The training approach follows the methodology outlined in LLaVa1.5, encompassing a two-phase process: pre-training for feature alignment and end-to-end instruction fine-tuning. The phases utilize different subsets of datasets such as Conceptual Captions for pre-training and LLaVa-Instruct-150K for fine-tuning, following a rigorous regimen involving multi-GPU training facilitated by the DeepSpeed library.

Results

The research compares the performance of LLaVaOLMoBitnet1B with its peers, both in terms of base LLM capabilities and multimodal proficiency.

Base LLM Performance

Though LLaVaOLMoBitnet1B displays lower benchmark scores compared to its counterparts, it must be noted that it is pre-trained on significantly fewer tokens. Specifically, compared to Olmo 1b and BitNetb1.58, which have been trained on 2T and 100B tokens respectively, LLaVaOLMoBitnet1B has only 60B tokens of training exposure, placing it at a disadvantage in direct performance metrics.

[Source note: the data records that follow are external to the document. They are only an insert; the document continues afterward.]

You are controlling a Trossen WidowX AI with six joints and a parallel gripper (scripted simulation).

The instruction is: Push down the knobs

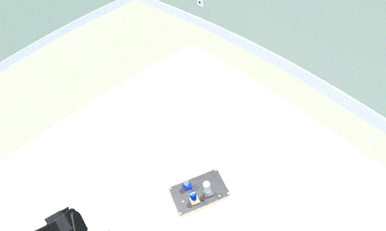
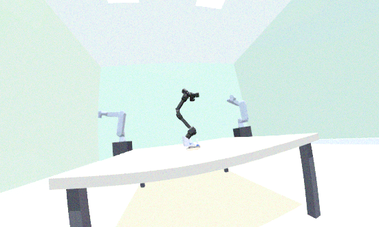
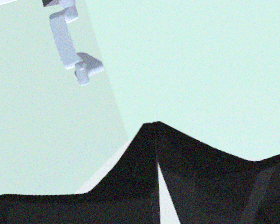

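Right now the blue knob is 62 cm ahead of my gripper tip, 24 cm to the right of it and 57 cm below it. From my gripper tip the other things lie so: white knob (66 cm ahead, 24 cm to the right, 56 cm below).
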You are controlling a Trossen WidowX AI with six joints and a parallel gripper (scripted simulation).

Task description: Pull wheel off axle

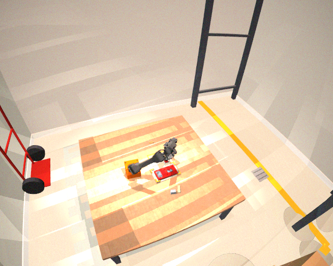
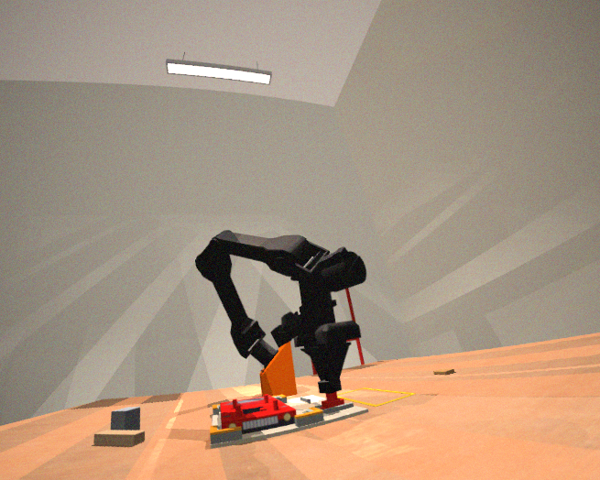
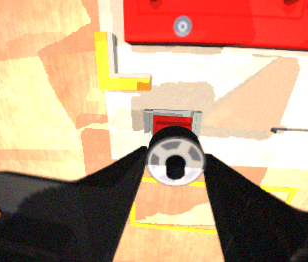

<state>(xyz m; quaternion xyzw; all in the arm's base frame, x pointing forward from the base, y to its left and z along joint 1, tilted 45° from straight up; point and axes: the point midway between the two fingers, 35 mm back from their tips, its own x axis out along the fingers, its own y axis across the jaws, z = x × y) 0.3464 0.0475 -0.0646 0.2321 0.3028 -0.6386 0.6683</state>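
My gripper tip is now right at the wheel. From my gripper tip the other things lie so: wooden chip (8 cm behind, 29 cm to the left, 4 cm below); then upright axle (1 cm below).
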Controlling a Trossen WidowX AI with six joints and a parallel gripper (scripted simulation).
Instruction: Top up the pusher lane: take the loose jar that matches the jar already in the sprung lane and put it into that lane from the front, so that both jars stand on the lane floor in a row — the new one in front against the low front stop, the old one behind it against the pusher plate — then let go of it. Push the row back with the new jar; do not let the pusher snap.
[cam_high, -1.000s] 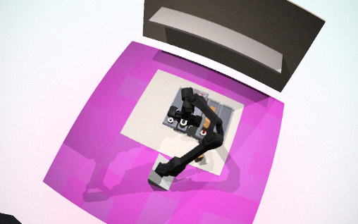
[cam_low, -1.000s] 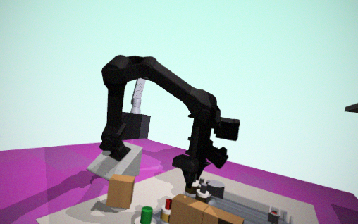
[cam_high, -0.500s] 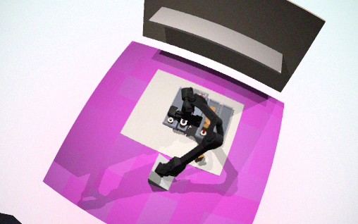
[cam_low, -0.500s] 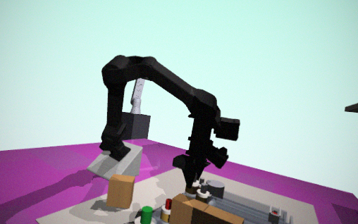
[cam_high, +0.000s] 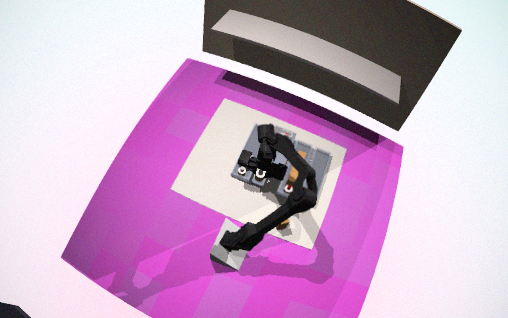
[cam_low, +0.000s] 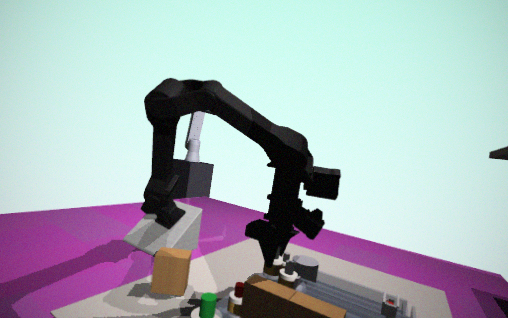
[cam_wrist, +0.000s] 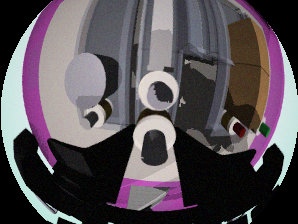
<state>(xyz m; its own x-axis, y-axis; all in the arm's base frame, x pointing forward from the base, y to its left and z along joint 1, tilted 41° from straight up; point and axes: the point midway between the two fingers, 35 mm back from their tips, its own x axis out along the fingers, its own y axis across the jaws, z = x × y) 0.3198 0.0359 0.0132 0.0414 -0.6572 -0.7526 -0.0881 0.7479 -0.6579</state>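
Now: gripper tip 8 cm to the right of the grey cylinder, 4 cm short of it and 2 cm above it. Round my gripper tip: grey lane unit: 15 cm ahead, 3 cm below, 1 cm to the right; pusher plate: 15 cm ahead, 2 cm to the right.
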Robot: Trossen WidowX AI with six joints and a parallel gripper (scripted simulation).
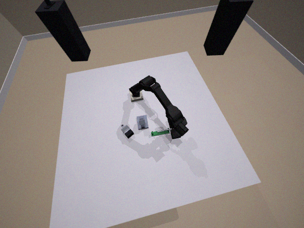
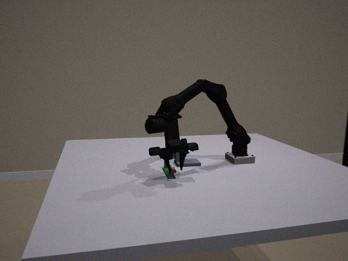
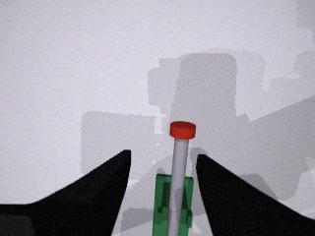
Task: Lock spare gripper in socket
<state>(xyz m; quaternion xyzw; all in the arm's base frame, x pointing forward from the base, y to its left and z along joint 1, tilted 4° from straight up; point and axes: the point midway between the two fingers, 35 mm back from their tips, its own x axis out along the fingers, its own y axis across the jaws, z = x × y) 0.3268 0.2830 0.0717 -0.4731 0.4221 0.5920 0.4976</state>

| Model | Open/Close Source | Params | Pretrained Tokens | Arc easy | Open bookqa | Piqa | Sciq | ||-|--|-|-|-||| | Gemma2b | Closed | 2B | 6T | 80.1 | - | 77.8 | - | | Olmo 1b | Open Source | 1B | 2T | 58.07 | 46.4 | 73.7 | 88.1 | | BitNetb1.58 | Closed | 1.3B | 100B | 54.9 | 19.6 | 68.8 | - | | OLMoBitNet1B | Open Source | 1B | 60B | 49.93 | 30.4 | 67.25| 74.3 |

Multimodal Performance

LLaVaOLMoBitnet1B's multimodal performance is compared against similar models. Despite being one of the smallest, its performance in tasks such as POPE, VQAv2, and SQA-I lags behind due to its compact size and limited pre-training token exposure. However, the model showcases the feasibility of ternary quantization in multimodal settings, establishing a foundation for future improvements.

Model	Params	Training method	POPE	VQAv2	SQA-I
TinyLLaVa 3B	3B	Llavarecipie	86.8	77.6	69.6
MM13B	3B	MM1recipie	87.4	82	69.4
LlaVaGemma2B	2B	Llavarecipie	85	70.7	56.4
LLaVaOLMoBitNet1B	1B	Llavarecipie	66.92	68.41	34.2

Implications and Future Directions

The introduction of LLaVaOLMoBitnet1B holds significant implications for the future of efficient, multimodal AI. It emphasizes the potential of weight quantization, specifically ternary quantization, in producing robust models that operate within limited computational resources. This could pave the way for democratizing AI by making advanced models accessible to a broader audience with constrained hardware capabilities.

Future research is warranted in exploring post-training quantization techniques for existing pre-trained models to transition them into the ternary domain effectively. Additionally, addressing challenges around biases, model uncertainty, and efficient ternary operation mapping on hardware will be crucial. The insights gained from LLaVaOLMoBitnet1B lay the groundwork for developing more capable ternary multimodal models, enhancing both their performance and accessibility.